**Task**
The full listing should be set down again without a single alteration.

**Data section**
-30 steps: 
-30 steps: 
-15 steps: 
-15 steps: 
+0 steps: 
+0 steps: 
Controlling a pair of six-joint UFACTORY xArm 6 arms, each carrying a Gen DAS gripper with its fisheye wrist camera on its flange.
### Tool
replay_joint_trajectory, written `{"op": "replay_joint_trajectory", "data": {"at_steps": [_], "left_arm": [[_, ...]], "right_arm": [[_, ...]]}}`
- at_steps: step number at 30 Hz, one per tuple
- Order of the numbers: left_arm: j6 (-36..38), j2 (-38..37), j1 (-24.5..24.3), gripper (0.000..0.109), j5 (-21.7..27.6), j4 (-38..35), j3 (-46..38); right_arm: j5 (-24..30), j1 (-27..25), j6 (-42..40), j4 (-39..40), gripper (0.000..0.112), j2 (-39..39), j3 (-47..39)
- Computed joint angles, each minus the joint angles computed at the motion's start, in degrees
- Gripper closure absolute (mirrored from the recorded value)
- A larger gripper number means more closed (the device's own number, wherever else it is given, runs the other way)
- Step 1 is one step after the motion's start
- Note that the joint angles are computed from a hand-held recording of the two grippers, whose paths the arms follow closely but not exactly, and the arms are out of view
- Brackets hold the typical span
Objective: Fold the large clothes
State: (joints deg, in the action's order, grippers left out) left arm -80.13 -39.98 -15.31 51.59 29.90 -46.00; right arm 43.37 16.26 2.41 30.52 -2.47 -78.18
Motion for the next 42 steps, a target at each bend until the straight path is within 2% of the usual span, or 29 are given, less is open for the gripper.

**Result of this exercise**
-30 steps: 
-30 steps: 
-15 steps: 
-15 steps: 
+0 steps: 
+0 steps: 
Controlling a pair of six-joint UFACTORY xArm 6 arms, each carrying a Gen DAS gripper with its fisheye wrist camera on its flange.
### Tool
replay_joint_trajectory, written `{"op": "replay_joint_trajectory", "data": {"at_steps": [_], "left_arm": [[_, ...]], "right_arm": [[_, ...]]}}`
- at_steps: step number at 30 Hz, one per tuple
- Order of the numbers: left_arm: j6 (-36..38), j2 (-38..37), j1 (-24.5..24.3), gripper (0.000..0.109), j5 (-21.7..27.6), j4 (-38..35), j3 (-46..38); right_arm: j5 (-24..30), j1 (-27..25), j6 (-42..40), j4 (-39..40), gripper (0.000..0.112), j2 (-39..39), j3 (-47..39)
- Computed joint angles, each minus the joint angles computed at the motion's start, in degrees
- Gripper closure absolute (mirrored from the recorded value)
- A larger gripper number means more closed (the device's own number, wherever else it is given, runs the other way)
- Step 1 is one step after the motion's start
- Note that the joint angles are computed from a hand-held recording of the two grippers, whose paths the arms follow closely but not exactly, and the arms are out of view
- Brackets hold the typical span
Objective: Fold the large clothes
State: (joints deg, in the action's order, grippers left out) left arm -80.13 -39.98 -15.31 51.59 29.90 -46.00; right arm 43.37 16.26 2.41 30.52 -2.47 -78.18
Motion for the next 42 steps, a target at each bend until the straight path is within 2% of the usual span, or 29 are given, less is open for the gripper.

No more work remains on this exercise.